Among the records that follow, find each line holding the word "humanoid" and copy it.

··· Records supplied

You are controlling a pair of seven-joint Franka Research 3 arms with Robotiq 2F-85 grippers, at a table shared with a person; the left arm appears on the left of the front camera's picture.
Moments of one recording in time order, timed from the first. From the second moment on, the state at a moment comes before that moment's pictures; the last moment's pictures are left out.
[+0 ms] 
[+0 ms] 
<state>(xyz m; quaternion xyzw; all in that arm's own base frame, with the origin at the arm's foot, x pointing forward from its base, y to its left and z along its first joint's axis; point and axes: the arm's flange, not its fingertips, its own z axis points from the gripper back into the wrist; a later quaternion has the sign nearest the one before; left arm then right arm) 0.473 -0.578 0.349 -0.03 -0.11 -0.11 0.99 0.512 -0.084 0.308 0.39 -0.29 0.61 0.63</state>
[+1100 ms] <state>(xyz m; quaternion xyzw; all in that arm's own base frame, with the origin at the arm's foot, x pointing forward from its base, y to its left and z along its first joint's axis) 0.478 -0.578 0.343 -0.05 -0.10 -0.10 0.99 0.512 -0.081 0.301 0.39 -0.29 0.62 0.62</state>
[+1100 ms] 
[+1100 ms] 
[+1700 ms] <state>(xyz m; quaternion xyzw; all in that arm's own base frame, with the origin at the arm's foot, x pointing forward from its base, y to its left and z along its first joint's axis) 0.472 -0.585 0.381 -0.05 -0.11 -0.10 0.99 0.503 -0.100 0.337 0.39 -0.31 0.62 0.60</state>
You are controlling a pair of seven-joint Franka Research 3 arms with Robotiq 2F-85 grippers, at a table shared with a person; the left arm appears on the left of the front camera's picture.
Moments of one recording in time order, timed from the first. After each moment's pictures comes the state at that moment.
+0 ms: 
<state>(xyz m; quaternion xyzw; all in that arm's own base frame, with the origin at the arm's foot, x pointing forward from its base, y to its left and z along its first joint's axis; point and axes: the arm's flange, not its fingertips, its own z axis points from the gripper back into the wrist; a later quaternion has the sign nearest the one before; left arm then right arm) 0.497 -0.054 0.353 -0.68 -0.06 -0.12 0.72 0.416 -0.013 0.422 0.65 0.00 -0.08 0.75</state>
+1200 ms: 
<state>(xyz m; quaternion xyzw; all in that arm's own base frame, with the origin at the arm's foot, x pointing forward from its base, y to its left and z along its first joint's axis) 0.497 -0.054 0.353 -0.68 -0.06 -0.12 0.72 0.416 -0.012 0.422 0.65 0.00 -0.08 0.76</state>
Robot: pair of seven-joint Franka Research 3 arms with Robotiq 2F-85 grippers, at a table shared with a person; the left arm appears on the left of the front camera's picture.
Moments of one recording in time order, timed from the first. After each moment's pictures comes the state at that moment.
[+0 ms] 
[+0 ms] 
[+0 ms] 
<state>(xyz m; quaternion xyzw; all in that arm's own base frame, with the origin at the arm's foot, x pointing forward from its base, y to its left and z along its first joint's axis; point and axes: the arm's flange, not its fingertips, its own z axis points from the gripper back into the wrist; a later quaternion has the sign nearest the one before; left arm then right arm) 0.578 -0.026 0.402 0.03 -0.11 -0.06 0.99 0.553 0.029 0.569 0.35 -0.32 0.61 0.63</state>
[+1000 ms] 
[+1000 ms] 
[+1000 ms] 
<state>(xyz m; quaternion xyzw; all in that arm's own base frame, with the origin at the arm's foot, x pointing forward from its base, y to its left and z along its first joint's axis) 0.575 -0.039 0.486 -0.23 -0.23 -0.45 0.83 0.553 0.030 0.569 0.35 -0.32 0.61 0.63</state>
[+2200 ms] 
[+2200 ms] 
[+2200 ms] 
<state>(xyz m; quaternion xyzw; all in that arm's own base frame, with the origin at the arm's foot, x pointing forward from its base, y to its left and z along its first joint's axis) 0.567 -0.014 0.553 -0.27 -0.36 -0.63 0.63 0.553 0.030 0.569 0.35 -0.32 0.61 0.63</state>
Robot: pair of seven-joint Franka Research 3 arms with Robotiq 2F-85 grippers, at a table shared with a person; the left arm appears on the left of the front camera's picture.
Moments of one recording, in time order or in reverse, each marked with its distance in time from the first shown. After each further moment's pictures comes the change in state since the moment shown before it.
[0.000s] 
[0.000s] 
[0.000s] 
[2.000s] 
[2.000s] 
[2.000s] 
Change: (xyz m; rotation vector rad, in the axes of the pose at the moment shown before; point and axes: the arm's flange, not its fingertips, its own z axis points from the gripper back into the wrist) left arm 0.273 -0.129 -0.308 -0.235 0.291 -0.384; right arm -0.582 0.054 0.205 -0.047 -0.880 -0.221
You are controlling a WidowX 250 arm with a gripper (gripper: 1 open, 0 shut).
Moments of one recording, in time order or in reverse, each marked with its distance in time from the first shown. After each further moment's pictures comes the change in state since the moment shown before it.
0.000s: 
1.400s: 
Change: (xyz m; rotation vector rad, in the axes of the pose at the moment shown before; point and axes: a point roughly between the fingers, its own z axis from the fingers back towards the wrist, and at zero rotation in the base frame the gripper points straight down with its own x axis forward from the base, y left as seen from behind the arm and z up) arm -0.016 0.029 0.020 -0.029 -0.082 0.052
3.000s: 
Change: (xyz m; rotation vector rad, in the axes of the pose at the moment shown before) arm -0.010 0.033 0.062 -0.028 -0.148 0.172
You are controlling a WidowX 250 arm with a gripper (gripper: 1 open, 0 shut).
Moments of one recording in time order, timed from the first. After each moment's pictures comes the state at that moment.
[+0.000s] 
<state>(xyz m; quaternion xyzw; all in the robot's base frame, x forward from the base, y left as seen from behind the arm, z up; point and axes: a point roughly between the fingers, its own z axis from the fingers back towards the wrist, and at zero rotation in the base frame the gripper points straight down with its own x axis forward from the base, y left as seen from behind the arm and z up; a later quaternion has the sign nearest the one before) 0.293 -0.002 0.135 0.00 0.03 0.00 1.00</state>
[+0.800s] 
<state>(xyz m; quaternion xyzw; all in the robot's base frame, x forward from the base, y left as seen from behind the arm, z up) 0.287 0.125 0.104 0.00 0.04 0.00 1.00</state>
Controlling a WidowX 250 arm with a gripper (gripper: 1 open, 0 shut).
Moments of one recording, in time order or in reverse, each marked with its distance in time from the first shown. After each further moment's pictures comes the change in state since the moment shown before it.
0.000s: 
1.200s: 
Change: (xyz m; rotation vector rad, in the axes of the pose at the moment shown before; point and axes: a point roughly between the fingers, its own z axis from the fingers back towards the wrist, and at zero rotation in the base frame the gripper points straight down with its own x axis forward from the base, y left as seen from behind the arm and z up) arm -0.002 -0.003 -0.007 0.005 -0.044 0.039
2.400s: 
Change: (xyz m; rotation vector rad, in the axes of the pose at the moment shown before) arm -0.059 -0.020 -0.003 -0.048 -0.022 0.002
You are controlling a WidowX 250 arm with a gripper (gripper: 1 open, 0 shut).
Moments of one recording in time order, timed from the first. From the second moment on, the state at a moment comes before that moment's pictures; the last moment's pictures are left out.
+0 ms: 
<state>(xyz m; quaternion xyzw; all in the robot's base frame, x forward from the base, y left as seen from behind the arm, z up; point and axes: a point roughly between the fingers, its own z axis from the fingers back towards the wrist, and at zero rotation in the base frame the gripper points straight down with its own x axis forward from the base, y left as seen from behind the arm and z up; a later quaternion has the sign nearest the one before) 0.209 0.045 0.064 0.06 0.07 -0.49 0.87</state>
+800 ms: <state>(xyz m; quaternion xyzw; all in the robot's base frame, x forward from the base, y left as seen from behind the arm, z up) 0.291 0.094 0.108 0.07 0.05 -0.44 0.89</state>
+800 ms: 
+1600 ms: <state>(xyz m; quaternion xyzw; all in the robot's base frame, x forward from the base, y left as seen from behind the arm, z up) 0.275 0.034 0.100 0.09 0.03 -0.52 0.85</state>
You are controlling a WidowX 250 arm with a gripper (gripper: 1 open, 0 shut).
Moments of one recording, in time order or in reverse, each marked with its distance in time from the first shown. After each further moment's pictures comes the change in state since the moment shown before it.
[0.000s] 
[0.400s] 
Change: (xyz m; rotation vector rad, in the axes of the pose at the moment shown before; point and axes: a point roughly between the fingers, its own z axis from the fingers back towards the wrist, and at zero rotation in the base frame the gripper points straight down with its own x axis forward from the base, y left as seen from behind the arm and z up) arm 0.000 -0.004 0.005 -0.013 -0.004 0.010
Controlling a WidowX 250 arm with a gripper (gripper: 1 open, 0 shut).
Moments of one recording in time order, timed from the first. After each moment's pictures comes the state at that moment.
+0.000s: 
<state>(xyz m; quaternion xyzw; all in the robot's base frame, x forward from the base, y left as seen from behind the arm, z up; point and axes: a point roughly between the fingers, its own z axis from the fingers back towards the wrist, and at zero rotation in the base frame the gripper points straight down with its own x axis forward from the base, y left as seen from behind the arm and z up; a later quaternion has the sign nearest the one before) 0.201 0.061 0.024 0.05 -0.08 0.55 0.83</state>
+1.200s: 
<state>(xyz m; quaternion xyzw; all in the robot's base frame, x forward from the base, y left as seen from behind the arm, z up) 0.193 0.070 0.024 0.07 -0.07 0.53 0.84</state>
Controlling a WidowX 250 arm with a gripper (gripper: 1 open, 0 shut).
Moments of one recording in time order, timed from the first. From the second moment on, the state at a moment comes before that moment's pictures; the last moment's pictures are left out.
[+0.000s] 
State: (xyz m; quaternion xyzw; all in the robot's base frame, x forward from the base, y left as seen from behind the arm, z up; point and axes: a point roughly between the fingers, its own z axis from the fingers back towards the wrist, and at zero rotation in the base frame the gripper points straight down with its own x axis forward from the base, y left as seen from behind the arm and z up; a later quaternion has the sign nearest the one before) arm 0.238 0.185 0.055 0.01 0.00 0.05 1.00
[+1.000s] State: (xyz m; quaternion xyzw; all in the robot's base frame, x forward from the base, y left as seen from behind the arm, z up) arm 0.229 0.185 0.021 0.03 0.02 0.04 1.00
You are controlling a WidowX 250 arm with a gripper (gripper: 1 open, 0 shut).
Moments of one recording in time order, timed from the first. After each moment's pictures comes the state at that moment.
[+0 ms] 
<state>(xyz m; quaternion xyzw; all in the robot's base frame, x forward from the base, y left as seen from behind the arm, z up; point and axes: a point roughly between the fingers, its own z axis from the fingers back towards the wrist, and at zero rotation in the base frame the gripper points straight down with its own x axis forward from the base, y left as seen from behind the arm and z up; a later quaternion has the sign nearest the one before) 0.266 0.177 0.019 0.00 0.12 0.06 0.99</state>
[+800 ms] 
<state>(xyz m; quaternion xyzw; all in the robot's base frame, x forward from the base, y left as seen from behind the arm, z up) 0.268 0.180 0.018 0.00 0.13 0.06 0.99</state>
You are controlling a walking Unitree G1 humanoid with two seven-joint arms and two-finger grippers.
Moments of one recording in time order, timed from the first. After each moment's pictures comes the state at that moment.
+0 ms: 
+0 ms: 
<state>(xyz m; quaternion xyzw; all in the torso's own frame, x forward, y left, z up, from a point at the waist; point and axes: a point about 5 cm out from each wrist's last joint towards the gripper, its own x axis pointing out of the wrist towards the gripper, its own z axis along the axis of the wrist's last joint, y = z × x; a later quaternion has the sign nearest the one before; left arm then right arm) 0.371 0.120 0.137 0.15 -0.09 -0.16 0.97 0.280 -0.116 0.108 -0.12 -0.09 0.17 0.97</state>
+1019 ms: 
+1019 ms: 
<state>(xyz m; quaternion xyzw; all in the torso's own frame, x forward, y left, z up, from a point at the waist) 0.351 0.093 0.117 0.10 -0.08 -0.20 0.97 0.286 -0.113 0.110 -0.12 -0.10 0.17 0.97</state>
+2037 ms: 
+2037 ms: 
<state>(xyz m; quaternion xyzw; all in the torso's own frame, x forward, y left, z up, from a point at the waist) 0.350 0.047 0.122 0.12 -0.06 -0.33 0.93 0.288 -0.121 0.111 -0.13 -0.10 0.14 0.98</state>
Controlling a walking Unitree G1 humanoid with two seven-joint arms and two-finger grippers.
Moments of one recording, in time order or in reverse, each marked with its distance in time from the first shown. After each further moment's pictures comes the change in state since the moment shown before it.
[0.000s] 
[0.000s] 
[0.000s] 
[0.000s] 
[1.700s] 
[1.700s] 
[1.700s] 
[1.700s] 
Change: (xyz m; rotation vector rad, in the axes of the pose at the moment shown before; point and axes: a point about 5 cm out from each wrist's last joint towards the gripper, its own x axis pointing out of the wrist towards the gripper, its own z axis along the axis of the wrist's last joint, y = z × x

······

__Response__:
You are controlling a walking Unitree G1 humanoid with two seven-joint arms and two-finger grippers.
Controlling a walking Unitree G1 humanoid with two seven-joint arms and two-finger grippers.

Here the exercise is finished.